Why Kafka Sits Between Cassandra and the Fan-out Service

·
system-design kafka feed-system message-queues

The Architecture With Kafka

User creates post

App Server

Save to Cassandra

Publish to Kafka

Fan-out Service reads from Kafka

Updates Redis feeds

What Breaks Without It

Option A — App Server Calls Fan-out Directly

Problem 1 — User waits for fan-out

Save to Cassandra → 10ms
Call Fan-out Service → updates 1,000 follower feeds in Redis → 500ms
Return "Post created" to user → 510ms total

For a celebrity with 10M followers → user waits minutes ❌

With Kafka: save to Cassandra (10ms) → drop message in Kafka (5ms) → return immediately. Fan-out happens in background.

Problem 2 — Tight coupling

Without Kafka:
Fan-out Service goes down for 2 minutes
→ App Server gets connection errors
→ Post creation fails for users
→ Core feature broken by a background service ❌

With Kafka:
Fan-out Service goes down for 2 minutes
→ Messages accumulate in Kafka
→ Post creation works perfectly ✅
→ Service comes back, processes backlog
→ Slightly delayed feeds, nothing lost

Problem 3 — Traffic spike absorption

IPL match ends — 10 million users post simultaneously:

Without Kafka:
10M posts/sec → App Server calls Fan-out directly
→ Fan-out overwhelmed → crashes
→ App Server gets errors → post creation fails ❌

With Kafka:
10M posts/sec → messages drop into Kafka (it's a buffer)
Fan-out processes at its own pace (e.g. 100k/sec)
→ Catches up in ~100 seconds
→ Zero post creation failures ✅

Problem 4 — Multiple consumers

When a post is created, multiple services need to react:

Without Kafka:
App Server → calls Fan-out API
           → calls Notification API
           → calls Analytics API
           → calls Search Indexing API
           → calls Moderation API
5 direct calls. Any one fails → problem.
Adding a new service → modify App Server code. ❌

With Kafka:
App Server → publishes ONE event
All 5 services independently subscribe.
Adding a new service → just subscribe to the topic.
App Server code never changes. ✅

Option B — App Server Writes Directly to Redis

User creates post
→ App Server saves to Cassandra
→ App Server fetches all followers
→ App Server updates 1,000 Redis keys
→ Return response

At 1,200 posts/sec: 1.2M DB reads + 1.2M Redis writes/sec, all inside user-facing request handlers. App servers overwhelmed, latency spikes for everyone.
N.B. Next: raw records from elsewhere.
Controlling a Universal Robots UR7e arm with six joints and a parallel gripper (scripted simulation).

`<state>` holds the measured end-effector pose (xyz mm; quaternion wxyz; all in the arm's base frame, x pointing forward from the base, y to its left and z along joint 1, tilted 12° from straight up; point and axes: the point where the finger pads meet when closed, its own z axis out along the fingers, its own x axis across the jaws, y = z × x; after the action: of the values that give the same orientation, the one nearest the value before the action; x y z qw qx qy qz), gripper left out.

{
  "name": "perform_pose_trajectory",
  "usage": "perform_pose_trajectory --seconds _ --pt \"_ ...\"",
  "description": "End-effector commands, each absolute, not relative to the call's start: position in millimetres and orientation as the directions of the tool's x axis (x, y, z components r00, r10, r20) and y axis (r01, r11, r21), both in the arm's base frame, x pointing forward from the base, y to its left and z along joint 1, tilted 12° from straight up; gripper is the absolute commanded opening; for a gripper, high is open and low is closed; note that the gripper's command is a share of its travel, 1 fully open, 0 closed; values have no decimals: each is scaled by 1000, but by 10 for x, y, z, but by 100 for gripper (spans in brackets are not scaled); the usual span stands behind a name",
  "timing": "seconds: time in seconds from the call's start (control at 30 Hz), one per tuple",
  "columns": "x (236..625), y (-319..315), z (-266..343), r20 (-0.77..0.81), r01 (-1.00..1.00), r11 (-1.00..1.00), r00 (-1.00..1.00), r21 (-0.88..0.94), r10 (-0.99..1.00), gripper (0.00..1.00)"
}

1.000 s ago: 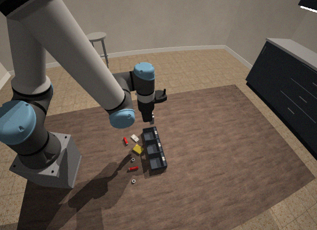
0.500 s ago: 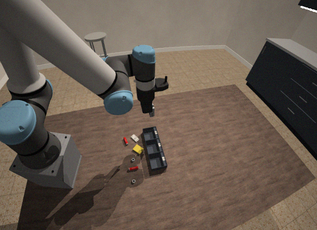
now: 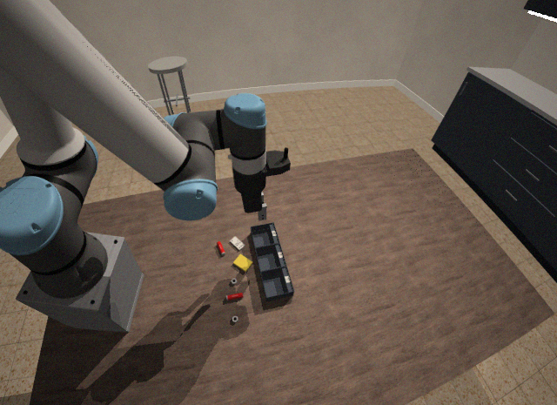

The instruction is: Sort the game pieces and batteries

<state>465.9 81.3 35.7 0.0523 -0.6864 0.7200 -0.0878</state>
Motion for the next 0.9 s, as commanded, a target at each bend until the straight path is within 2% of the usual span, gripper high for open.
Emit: perform_pose_trajectory --seconds 0.0,0.87 --pt "4456 492 108 43 -979 42 -52 -202 -998 60" --pt "3635 -741 -844 44 -979 42 -52 -201 -998 60"
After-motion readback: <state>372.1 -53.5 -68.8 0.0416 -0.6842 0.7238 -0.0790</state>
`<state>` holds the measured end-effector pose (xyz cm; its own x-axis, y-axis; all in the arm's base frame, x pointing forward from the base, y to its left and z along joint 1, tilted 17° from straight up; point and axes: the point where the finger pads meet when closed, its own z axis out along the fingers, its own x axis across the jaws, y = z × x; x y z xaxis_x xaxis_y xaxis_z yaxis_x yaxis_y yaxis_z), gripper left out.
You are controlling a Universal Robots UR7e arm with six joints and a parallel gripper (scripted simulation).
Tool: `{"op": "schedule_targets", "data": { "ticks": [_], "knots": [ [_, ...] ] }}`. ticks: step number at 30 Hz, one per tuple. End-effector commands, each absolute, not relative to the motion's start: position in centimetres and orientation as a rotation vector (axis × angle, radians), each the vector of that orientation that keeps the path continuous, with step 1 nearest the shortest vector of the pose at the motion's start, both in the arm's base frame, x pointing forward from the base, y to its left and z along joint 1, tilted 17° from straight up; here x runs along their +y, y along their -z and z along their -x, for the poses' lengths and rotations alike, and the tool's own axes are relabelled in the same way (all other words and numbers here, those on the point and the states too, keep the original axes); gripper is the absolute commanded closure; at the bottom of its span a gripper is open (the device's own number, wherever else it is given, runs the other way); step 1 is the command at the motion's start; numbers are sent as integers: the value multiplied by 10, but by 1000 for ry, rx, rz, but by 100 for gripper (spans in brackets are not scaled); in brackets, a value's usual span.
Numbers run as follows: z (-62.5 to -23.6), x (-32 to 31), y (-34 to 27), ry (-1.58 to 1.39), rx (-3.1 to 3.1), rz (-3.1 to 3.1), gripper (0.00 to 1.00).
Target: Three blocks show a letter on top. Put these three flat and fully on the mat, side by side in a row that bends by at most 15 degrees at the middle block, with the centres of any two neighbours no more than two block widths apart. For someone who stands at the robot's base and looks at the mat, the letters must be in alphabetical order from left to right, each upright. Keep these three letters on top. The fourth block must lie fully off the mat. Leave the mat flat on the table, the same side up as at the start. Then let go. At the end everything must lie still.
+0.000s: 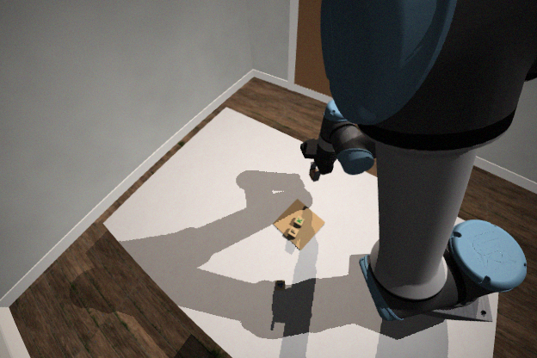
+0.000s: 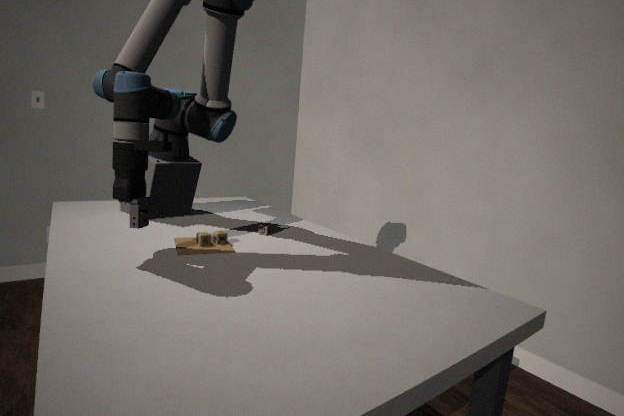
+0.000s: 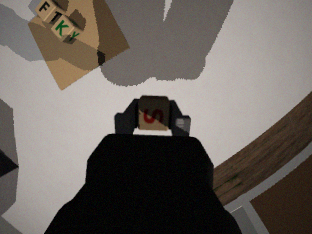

The Three Problems Kafka Solves

ProblemWithout KafkaWith Kafka
LatencyUser waits for fan-outInstant response, fan-out async
CouplingPost creation fails if fan-out failsCompletely independent
Traffic spikesFan-out overwhelmed and crashesKafka buffers the spike

Bonus: Replay

Fan-out service had a bug for 2 hours.
Posts processed incorrectly.

Without Kafka: those 2 hours of posts → processed wrongly → can't redo ❌
With Kafka: reset consumer offset to 2 hours ago → reprocess correctly ✅

The Mental Model — When to Use Kafka

Ask three questions:

  1. Can this work happen after I respond to the user? → candidate for async
  2. Would my core feature break if this downstream processing fails? → need decoupling
  3. Can load be uneven — spikes followed by quiet periods? → need buffering

For fan-out in the feed system, all three answers are yes.


One Line Summary

Post creation and feed fan-out are two different concerns with different speeds, different failure modes, and different scale requirements. Without Kafka they are one fragile synchronous chain. With Kafka they are two independent systems that communicate through a buffer.